* **Instructions for the task**
Word for word, restate the data that follows, omitting the images.

* **Supplied material**

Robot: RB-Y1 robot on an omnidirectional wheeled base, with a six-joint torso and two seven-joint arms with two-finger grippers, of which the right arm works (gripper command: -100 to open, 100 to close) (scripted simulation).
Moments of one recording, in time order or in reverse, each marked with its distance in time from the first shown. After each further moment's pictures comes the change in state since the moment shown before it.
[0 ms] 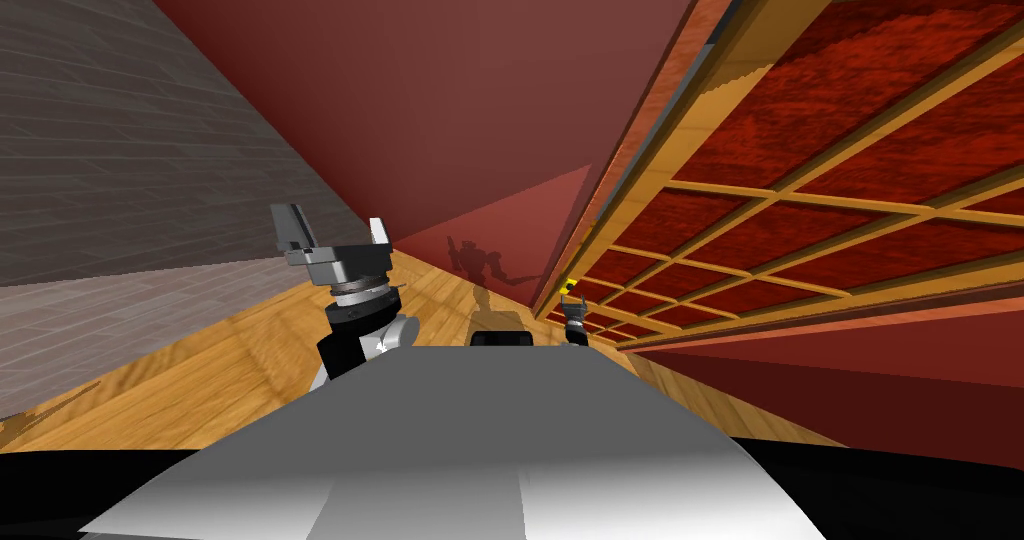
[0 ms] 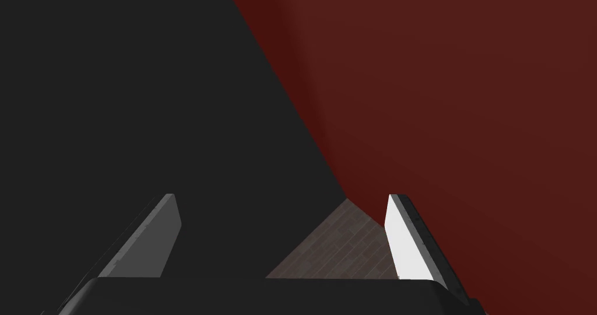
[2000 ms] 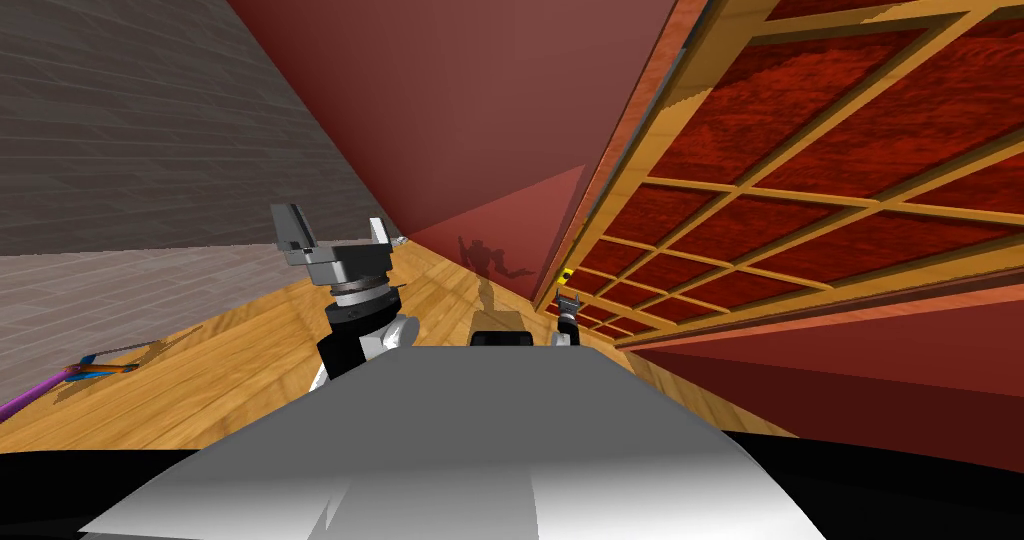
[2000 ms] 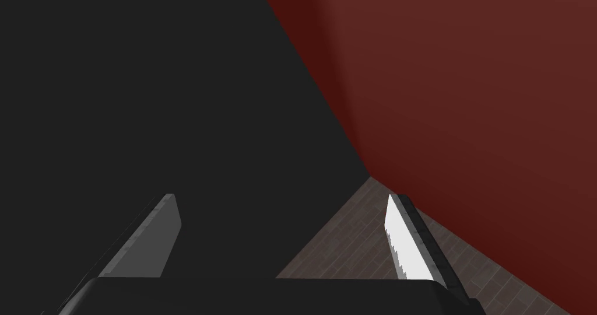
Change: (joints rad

* **Task output**
Robot: RB-Y1 robot on an omnidirectional wheeled base, with a six-joint torso and two seven-joint arms with two-finger grippers, of which the right arm works (gripper command: -100 to open, 100 to close) (scripted simulation).
Moments of one recording, in time order or in reverse, each marked with its distance in time from the first shown. After each further moment's pictures comes the change in state since the moment shown before it.
[0 ms] 
[0 ms] 
[2000 ms] 
[2000 ms] 
Change: (joints rad

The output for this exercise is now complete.